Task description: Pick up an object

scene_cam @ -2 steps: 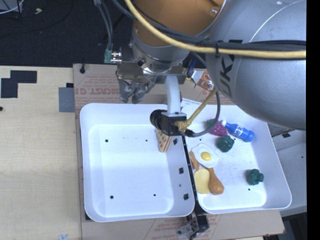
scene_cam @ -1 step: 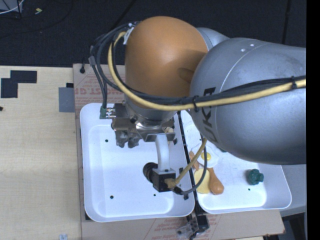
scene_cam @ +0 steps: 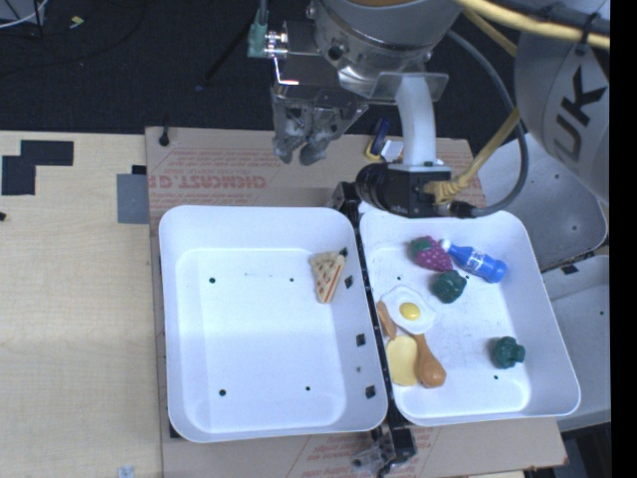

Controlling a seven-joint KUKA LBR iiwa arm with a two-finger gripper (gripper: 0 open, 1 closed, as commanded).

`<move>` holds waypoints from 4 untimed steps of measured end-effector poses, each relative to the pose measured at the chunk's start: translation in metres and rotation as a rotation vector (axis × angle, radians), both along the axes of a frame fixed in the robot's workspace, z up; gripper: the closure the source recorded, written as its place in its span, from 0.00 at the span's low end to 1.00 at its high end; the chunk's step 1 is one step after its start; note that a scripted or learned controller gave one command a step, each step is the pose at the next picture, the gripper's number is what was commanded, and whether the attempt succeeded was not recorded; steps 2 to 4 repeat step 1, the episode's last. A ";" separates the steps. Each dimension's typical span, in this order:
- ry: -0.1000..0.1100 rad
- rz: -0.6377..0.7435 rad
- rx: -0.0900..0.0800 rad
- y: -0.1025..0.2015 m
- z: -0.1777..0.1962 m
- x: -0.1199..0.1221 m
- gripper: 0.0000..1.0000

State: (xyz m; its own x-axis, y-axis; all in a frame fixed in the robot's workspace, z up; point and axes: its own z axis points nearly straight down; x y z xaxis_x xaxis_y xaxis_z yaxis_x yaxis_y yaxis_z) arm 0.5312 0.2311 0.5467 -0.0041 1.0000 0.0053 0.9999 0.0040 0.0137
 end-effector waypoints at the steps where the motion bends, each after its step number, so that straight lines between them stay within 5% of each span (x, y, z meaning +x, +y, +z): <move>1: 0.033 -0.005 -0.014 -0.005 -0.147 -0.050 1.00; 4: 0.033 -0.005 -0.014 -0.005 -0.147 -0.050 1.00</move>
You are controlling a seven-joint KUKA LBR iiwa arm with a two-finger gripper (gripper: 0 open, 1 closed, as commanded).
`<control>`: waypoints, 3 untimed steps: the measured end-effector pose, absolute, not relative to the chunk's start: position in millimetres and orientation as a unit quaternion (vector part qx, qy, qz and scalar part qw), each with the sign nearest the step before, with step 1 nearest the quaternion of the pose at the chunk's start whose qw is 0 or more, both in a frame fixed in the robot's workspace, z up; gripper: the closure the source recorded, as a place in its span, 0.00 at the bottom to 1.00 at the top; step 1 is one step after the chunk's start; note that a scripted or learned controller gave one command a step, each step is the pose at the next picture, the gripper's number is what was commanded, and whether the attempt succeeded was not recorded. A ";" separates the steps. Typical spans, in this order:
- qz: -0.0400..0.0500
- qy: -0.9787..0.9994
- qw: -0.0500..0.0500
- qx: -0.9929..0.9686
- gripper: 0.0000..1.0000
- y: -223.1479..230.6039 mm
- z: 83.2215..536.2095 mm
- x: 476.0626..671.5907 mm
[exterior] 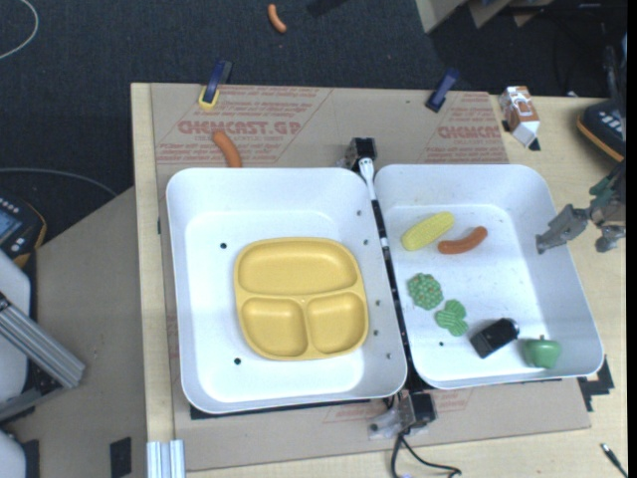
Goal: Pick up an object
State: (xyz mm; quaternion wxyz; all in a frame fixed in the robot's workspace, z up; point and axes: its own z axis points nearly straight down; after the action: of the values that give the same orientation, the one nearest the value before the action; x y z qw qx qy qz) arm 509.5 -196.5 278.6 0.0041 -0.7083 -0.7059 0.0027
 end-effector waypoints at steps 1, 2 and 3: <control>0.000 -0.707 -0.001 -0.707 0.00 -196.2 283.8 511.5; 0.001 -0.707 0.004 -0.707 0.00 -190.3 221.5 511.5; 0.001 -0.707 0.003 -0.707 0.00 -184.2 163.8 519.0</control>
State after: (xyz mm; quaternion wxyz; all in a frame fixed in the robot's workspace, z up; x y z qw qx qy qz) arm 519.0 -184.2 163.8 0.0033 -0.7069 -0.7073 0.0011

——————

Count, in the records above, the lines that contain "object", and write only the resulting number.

• RESPONSE AREA: 2